Nomura: Cuts FY23 Forecast To 7.3% From 7.4% Earlier
In the near quarters, there is growth support from continued recovery of contact-intensive services, lagged effects of easy financial conditions and the government's capex focus, said Nomura.
However, the current recovery is unsustainable, owing to higher inflation, tighter monetary policy and global growth slowdown, economists Sonal Varma and Aurodeep Nandi wrote in a report.
"In cognizance of the positive surprise in the Q1 GDP growth, we raise 2022 GDP growth forecast to 7.2% YoY (from 6.8%), but trim our FY23 projection to 7.3% (from 7.4%) and expect FY24 at 5.8%."
Deutsche Bank: Cuts FY23 GDP Growth Forecast To 7.1%
Elevated oil prices and a higher inflationary impulse are likely to result in slower sequential improvement in domestic demand in the coming quarters, wrote the bank's Chief India Economist Kaushik Das.

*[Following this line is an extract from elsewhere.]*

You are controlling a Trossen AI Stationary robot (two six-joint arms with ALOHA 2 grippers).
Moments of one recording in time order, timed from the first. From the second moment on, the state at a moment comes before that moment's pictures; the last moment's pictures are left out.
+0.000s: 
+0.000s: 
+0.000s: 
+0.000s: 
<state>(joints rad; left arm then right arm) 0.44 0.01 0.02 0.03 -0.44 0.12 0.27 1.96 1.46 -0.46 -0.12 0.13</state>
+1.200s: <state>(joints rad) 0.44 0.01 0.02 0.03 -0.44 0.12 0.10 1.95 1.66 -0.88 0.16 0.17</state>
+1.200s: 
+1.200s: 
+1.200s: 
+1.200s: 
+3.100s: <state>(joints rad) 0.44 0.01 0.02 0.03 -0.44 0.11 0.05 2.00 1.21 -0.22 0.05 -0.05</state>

"Our downward revision to FY23 real GDP growth is mainly on account of a cut in private consumption growth, which will likely spillover to FY24 as well, leading us to forecast a below-consensus 6.0% YoY real GDP growth for FY24, with risks biased to the downside."
HSBC Sees Below Consensus Growth Of 6.8%
For four reasons, growth could begin to slow in the second half of FY23, said HSBC's Chief India Economist Pranjul Bhandari.
Pent-up services demand may begin to run its course.
As electricity tariffs are raised over the next 12 months, higher urban cost of production and living could hurt growth.
If informal sector demand continues to weaken, its impact could be felt by formal sector producers down the line; after all, they produce for the entire economy.
Since much of the growth recovery has been on the back of higher exports, a weak global growth outlook could hurt.
Barclays: Cuts FY23 Forecast To 7% From 7.8% Earlier
Barclays' Chief India Economist Rahul Bajoria said GDP slowed from 3.3% quarter-on-quarter seasonally adjusted growth in the October-December quarter to 0.5% in January-March as supply shortages and Omicron-related temporary activity restrictions weighed on the recovery.
But risks to the growth outlook continue to intensify "as elevated input costs, global supply shortages, shrinking corporate profitability, and diminishing global growth prospects weigh on growth outlook”, Bajoria said.